Et cela à plus forte raison au vu du fait que nous n’avons pas rencontré de personne ayant pu accéder au service sans aide extérieure alors que plusieurs des témoins sont pourtant familiers des démarches administratives. Ce sentiment est encore renforcé par les témoignages des professionnels du social, qui affirment devoir réaliser un grand travail d’accompagnement pour faire valoir les droits des usagers.

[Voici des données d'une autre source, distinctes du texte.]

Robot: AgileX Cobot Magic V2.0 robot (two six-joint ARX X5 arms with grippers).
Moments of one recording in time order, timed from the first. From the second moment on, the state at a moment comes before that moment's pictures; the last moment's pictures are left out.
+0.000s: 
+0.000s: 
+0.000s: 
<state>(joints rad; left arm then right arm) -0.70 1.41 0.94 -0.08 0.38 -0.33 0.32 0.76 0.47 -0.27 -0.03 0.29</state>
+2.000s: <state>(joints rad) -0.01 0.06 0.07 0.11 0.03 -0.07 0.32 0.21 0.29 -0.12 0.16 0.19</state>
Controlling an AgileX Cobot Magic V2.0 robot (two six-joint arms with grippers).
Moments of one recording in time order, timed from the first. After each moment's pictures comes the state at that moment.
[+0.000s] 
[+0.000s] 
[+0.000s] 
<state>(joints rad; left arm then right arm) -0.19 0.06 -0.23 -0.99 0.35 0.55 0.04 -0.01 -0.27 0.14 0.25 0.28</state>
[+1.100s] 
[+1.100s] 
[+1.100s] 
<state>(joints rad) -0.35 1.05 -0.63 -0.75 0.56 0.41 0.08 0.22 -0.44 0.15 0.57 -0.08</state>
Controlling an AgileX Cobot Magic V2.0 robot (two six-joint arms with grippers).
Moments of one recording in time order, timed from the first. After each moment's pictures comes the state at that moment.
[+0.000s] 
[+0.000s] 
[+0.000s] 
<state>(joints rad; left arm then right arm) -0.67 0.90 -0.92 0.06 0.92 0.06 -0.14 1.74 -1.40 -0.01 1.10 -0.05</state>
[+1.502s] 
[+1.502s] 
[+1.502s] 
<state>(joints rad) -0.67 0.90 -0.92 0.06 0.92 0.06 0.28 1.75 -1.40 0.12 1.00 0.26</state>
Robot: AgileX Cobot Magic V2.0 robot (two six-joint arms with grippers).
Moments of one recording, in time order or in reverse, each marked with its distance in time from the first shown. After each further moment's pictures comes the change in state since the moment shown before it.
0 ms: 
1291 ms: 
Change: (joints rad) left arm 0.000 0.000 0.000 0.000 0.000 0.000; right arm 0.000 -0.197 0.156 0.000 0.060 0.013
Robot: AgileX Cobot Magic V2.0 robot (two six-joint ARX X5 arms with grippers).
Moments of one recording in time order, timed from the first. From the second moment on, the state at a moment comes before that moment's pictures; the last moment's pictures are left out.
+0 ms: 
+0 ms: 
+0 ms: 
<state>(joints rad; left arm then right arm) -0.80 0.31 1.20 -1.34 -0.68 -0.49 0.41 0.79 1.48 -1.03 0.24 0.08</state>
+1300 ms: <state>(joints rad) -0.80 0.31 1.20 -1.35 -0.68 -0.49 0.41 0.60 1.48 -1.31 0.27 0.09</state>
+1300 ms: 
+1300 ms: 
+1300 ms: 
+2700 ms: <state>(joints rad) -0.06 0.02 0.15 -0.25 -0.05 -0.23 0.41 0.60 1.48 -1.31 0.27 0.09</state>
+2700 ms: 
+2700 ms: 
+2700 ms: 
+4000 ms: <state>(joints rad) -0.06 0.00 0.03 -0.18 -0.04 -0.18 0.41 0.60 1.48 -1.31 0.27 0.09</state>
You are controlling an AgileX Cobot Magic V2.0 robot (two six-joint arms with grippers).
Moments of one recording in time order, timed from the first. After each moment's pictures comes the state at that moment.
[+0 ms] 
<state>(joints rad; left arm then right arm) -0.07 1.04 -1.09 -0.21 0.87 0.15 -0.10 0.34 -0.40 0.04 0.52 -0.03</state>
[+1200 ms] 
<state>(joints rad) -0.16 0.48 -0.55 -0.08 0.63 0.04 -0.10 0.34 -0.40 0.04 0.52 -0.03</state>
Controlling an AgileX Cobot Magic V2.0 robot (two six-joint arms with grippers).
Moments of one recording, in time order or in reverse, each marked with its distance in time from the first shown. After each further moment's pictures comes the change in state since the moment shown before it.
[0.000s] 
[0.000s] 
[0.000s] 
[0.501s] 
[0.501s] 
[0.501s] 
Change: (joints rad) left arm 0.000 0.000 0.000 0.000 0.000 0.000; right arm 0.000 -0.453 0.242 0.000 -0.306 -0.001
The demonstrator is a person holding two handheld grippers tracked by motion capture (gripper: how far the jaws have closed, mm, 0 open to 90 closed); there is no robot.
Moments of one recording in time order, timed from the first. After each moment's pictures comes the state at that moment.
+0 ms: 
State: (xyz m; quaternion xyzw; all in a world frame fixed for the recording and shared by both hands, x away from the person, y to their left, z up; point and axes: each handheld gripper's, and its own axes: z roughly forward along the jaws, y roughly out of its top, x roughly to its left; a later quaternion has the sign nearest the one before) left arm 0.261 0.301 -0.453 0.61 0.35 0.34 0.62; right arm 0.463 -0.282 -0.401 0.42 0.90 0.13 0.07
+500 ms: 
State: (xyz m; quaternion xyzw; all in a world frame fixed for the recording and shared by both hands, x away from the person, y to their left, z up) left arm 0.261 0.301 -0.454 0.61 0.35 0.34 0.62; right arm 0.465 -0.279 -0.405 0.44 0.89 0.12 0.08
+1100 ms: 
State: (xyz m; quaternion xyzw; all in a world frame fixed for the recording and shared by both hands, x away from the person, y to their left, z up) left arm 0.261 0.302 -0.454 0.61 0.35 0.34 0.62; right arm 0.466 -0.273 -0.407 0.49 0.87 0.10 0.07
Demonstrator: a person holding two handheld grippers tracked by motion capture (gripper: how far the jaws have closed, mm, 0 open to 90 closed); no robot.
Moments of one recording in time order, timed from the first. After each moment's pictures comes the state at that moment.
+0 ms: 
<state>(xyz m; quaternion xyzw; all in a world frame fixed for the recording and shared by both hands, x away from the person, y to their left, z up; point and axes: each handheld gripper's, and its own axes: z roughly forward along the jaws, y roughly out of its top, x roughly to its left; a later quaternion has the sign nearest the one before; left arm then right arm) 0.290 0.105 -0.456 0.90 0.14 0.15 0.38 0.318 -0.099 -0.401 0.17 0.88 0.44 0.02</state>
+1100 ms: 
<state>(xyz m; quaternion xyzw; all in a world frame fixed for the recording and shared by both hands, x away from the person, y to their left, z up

De plus, comme l’ont souligné usagers et professionnels, cette situation provoque des délais importants dans la perception des prestations, ce qui génère de la précarité et permet à certaines situations de se détériorer parfois. A la complexité des procédures permettant d’accéder à la prestation, on peut donc ajouter les délais dans le traitement des dossiers, qui ont également été pointés du doigt, tout comme la difficulté à joindre le SPC. Si l’on se réfère à nouveau à la typologie des obstacles de Daly (2002), on voit apparaître la question des « ressources » de l’institution, qui ne semblent pas suffire. Cette carence pourrait expliquer, en partie du moins, les délais de traitement, les nombreuses erreurs, le non-versement de certaines prestations, l’impossibilité d’assister les usagers dans leurs démarches. Il se pourrait même que la complexité des procédures soit autant liée aux ressources qu’au droit régissant la prestation et à l’organisation, les collaborateurs pouvant être tentés de complexifier les procédures face au manque de ressources, afin de se protéger (Brodkin, 2011).

 

Soulignons finalement la périodicité et le manque de réactivité dans le calcul des droits qui engendrent des demandes de remboursement de trop-perçus de la part de l’institution et génèrent de l’inquiétude chez les personnes percevant des PCFam. Derrière ce non-ajustement du calcul de la prestation se cache également un obstacle à l’accès aux droits d’ordre « psychologique » Daly (2002), dans la mesure où cette disposition génère « peur et insécurité liées aux procédures administratives et à leurs modalités concrètes ». La pression exercée sur les usagers par cette dernière est très forte. Ces derniers recourant au service car ils se trouvent dans des situations financières compliquées, leur crainte face au risque d’avoir à rembourser des prestations est légitime. Là encore, on peut se demander si l’effet repoussant de telles dispositions, au vu du public concerné, n’est pas mise en place afin de rendre la prestation moins attrayante.